>>

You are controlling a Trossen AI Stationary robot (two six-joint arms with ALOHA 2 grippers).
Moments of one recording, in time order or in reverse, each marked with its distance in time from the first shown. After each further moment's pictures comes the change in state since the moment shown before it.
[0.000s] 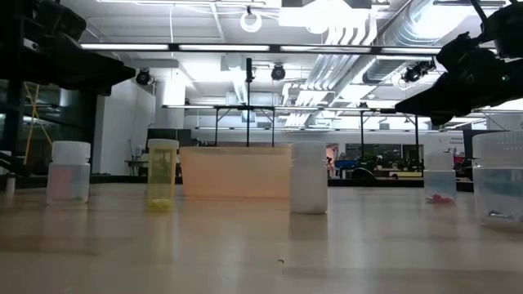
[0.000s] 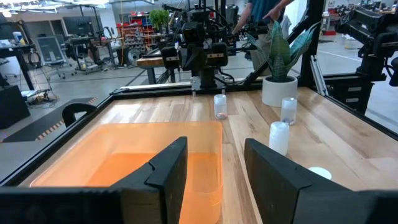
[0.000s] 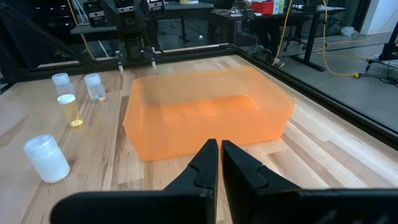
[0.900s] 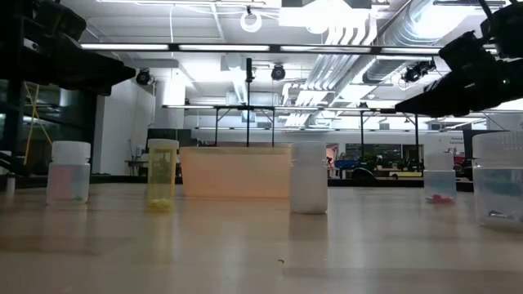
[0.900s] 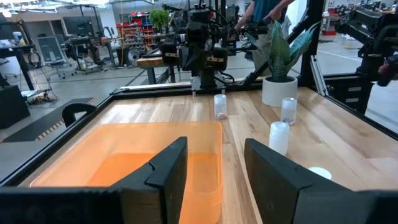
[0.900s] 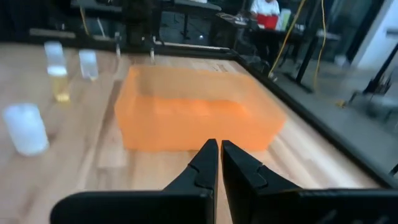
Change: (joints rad) left arm 0.000 0.000 0.000 0.000 0.000 0.000; right arm -0.001 0.000 0.000 0.000 0.001 -0.226
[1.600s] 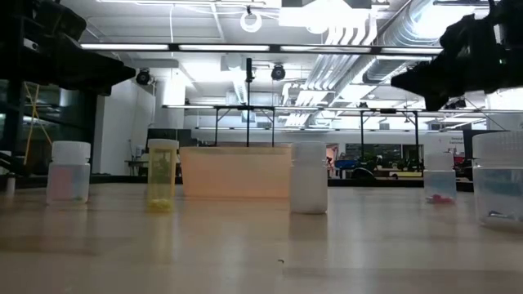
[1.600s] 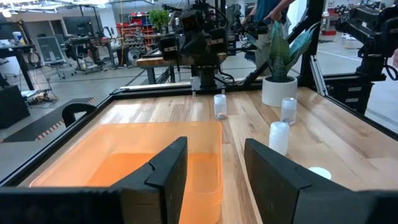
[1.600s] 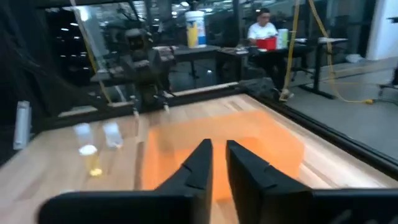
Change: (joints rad) left arm 0.000 0.000 0.000 0.000 0.000 0.000; right arm 0.000 0.031 0.040 0.176 -0.042 0.270
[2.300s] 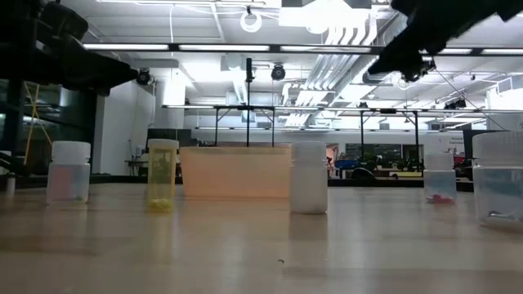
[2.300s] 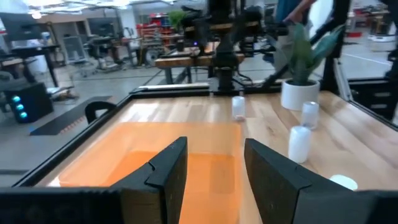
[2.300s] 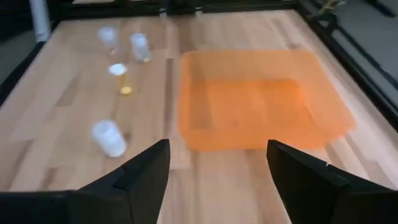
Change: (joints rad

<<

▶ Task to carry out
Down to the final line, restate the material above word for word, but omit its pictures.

▶ Solution to this problem
You are controlling a Trossen AI Stationary robot (two six-joint arms with ALOHA 2 grippers).
Moments of one recording, in time order or in reverse, each marked with its distance in time from the first shown. After each further moment's pictures comes the change in state since the moment shown before it.
[0.000s] 
[0.000s] 
[0.000s] 
[0.900s] 
[0.900s] 
[0.900s] 
Change: (joints rad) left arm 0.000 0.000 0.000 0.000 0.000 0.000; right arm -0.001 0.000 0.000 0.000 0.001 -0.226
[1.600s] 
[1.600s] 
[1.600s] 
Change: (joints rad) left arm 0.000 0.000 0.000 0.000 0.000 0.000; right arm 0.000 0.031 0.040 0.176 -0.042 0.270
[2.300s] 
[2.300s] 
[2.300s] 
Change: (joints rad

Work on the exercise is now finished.